Zlib::GzipReader.open("freebase-rdf-latest.gz") { |f| f.each_line.count }
# => 14374340
However, the correct answer is different:
$ gzcat freebase-rdf-latest.gz | wc -l
3130753066
Another experiment showed that the last f.tell
was 1945715682
, while there's considerably more bytes in the uncompressed version.
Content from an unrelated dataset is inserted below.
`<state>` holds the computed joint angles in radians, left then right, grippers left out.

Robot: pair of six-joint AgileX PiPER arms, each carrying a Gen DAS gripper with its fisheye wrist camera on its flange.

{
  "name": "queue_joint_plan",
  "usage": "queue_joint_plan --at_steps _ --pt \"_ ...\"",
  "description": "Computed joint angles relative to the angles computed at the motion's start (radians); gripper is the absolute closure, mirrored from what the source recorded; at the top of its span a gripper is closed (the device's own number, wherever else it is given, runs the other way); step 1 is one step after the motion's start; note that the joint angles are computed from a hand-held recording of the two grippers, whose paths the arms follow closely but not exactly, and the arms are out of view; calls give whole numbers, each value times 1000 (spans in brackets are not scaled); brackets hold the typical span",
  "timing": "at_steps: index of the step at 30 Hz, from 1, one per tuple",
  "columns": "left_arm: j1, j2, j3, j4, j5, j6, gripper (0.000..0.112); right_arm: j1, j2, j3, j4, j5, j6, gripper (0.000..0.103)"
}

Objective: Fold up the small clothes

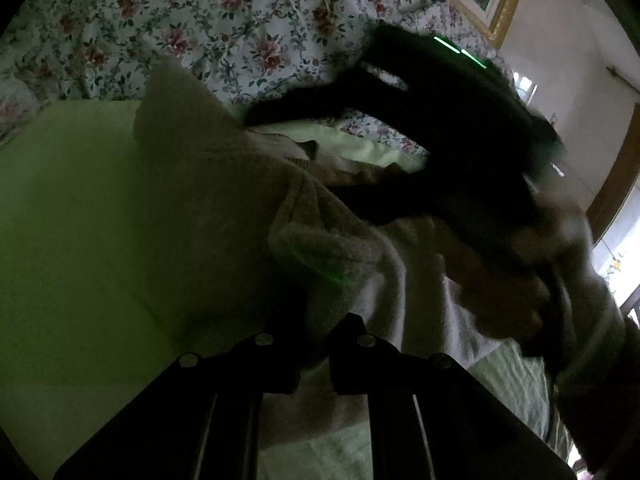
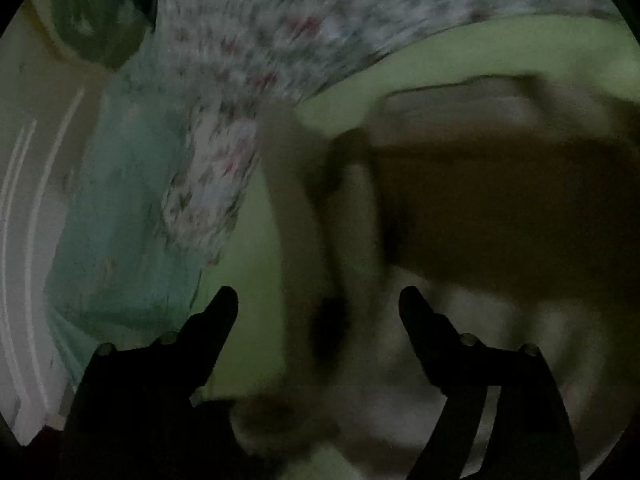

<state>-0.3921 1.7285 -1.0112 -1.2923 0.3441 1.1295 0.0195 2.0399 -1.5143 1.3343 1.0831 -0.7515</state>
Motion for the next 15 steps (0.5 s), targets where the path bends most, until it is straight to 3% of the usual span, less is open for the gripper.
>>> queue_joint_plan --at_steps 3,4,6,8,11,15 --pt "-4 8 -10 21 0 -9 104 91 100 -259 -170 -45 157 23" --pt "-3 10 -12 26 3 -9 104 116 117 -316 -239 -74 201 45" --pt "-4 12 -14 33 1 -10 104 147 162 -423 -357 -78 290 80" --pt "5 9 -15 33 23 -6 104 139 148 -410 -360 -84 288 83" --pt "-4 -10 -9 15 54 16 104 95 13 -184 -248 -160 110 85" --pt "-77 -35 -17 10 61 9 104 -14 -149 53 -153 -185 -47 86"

This fits well with the Stack Overflow report from C# linked above, which states the first "substream" contains exactly that many bytes.
If this is a hard constraint from the wrapped library (and thus should be fixed upstream), at least the documentation should mention it.
Updated by amadan (Goran Topic) over 6 years ago
(Note that f.each_line.count
would return the wrong result anyway, due to https://bugs.ruby-lang.org/issues/14805 , since 3130753066 is outside int32 range, but it doesn't have the chance to do so, on account of stopping prematurely.)
Updated by jeremyevans0 (Jeremy Evans) about 5 years ago
- Related to Bug #9790: Zlib::GzipReader only decompressed the first of concatenated files added
Updated by jeremyevans0 (Jeremy Evans) over 4 years ago
- Status changed from Open to Closed
This can now be handled using Zlib::GzipReader.zcat
, which was recently added to zlib.